Let’s head back to the story again:
Jess eventually becomes Rachel’s cellmate. They become good friends. One night, Jess asks Rachel a personal question.
“Hey, Raych. You ever have a best friend?”
Rachel shuffles onto her side and props up her head. “I did. A long time ago. We were kids. We did everything together. Then one day she stopped hanging out with me. She became too good for me. After that, we drifted apart.”
On the same day, Rebecca throws a part for her social media marketing company, Jumpstart. The business is ten years old today and it’s stronger than ever. She sits down with June, one of her business partners. Together they share a drink.
“You know, Becky, I’ve never been close to anyone, but I trust you,” says, June. They clinked their glasses together. “To Jumpstart’s success.” They complete the toast. “What about you, have you ever had a best friend?”
Rebecca’s smile slips from her eyes. “I did. A long time ago. We were kids. We did everything together. We played in the park and on the streets. We did odd jobs here and there, making just enough to buy sweets. You know, June, those were some of the best times of my life.”
“So what happened to you two?” asked June.
“One day she wanted to cross the line. There was an opportunity to get into some petty crime. Simple stuff. Delivering messages and then packages. She asked me to join her. I told her I wouldn’t do it. I begged her not to do it, either. She ignored me. The next day I told her again to quit it, but she went back. It became a cycle. Eventually, she wouldn’t listen to anything I had to say.” Rebecca pauses. “Saying ‘no’ to her that day was one of the hardest things I’ve ever done. But I’m glad I did it.”

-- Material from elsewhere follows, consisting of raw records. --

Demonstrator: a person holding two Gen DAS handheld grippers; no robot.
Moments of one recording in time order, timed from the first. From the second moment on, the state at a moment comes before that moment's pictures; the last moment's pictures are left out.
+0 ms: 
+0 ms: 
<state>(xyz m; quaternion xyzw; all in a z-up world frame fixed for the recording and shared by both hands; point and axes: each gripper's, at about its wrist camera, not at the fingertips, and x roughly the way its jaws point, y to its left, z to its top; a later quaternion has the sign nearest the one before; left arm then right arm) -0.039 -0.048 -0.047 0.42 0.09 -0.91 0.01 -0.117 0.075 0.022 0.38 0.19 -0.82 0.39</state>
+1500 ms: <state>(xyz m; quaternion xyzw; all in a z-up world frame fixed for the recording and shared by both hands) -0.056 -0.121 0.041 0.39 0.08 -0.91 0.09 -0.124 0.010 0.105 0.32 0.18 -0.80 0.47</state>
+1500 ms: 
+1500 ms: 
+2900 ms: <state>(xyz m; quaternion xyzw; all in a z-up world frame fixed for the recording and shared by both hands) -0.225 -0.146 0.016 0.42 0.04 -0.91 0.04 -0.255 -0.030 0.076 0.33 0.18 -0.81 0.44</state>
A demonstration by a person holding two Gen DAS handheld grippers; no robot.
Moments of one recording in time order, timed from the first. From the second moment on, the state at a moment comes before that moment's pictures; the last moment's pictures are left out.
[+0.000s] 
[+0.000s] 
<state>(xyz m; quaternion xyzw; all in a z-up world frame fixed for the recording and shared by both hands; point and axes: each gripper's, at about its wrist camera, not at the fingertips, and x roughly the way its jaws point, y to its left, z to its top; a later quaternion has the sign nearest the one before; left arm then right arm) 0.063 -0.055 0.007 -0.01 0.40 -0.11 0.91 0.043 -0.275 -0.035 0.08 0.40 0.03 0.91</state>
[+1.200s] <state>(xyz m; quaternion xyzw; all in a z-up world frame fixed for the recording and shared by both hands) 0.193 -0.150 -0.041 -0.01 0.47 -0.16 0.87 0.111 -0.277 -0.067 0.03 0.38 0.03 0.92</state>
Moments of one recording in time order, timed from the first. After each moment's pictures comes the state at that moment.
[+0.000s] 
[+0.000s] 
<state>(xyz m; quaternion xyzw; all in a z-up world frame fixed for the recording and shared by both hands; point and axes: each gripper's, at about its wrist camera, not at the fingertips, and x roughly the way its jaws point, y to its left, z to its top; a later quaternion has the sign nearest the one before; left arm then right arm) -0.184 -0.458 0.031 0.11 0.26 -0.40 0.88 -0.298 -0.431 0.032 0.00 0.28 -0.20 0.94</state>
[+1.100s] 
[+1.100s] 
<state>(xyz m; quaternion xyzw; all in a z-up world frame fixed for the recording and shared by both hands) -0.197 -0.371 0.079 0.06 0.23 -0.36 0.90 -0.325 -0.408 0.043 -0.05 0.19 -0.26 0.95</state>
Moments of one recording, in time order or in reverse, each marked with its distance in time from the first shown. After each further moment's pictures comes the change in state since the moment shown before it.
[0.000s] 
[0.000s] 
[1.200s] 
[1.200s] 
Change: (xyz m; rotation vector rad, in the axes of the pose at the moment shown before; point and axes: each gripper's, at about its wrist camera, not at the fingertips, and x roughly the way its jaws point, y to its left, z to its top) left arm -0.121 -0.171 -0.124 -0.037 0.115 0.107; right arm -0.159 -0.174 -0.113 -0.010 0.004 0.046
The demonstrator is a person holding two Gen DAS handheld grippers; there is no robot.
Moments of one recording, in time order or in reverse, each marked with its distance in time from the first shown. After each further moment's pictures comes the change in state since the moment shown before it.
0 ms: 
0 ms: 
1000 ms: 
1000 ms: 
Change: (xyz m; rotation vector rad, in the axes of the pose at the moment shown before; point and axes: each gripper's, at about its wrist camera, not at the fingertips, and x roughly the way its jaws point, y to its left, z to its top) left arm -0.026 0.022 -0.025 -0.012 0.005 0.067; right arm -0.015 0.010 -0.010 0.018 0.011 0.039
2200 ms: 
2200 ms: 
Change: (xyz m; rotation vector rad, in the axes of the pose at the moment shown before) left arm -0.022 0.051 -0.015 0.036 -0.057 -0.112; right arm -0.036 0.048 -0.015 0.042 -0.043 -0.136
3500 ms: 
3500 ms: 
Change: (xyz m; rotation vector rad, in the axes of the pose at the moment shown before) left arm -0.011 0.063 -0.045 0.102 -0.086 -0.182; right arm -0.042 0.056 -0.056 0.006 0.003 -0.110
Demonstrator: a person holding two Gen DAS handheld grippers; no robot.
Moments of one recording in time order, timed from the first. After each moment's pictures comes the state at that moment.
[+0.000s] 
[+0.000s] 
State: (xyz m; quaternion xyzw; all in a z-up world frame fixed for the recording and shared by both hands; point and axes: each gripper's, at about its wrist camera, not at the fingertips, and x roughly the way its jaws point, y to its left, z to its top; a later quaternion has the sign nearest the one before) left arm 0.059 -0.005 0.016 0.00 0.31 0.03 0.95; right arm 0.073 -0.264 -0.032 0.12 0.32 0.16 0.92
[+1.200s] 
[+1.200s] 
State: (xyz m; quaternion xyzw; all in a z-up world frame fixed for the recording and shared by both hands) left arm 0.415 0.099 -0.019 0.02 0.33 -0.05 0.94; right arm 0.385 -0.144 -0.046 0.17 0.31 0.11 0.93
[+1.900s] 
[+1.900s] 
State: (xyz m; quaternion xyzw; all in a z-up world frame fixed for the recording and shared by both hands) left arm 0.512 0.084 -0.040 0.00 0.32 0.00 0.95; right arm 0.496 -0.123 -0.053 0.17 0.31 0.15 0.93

WE create OUR memories. WE define our experiences. This becomes tricky when we share an experience with other people, because we can often define it and shape it into something that the experience was not. Our relationships are filled with interpretations. Our relationships are filled with experiences that we see uniquely. It’s up to us to get the most out of them.
By following these two ladies in their experiences, we’re going to see the value of teaching children certain qualities. Most of these qualities are free. They don’t cost a cent. But the success they create are tremendous. Imagine these qualities as if they are seeds. You will need to plant them and nurture them in your children and grow their roots within your child. Once they take root, your child will be ready to implement them. That’s where success begins – in implementation.
Each week we will explore a quality or two and show you how you can start activating these qualities in your children.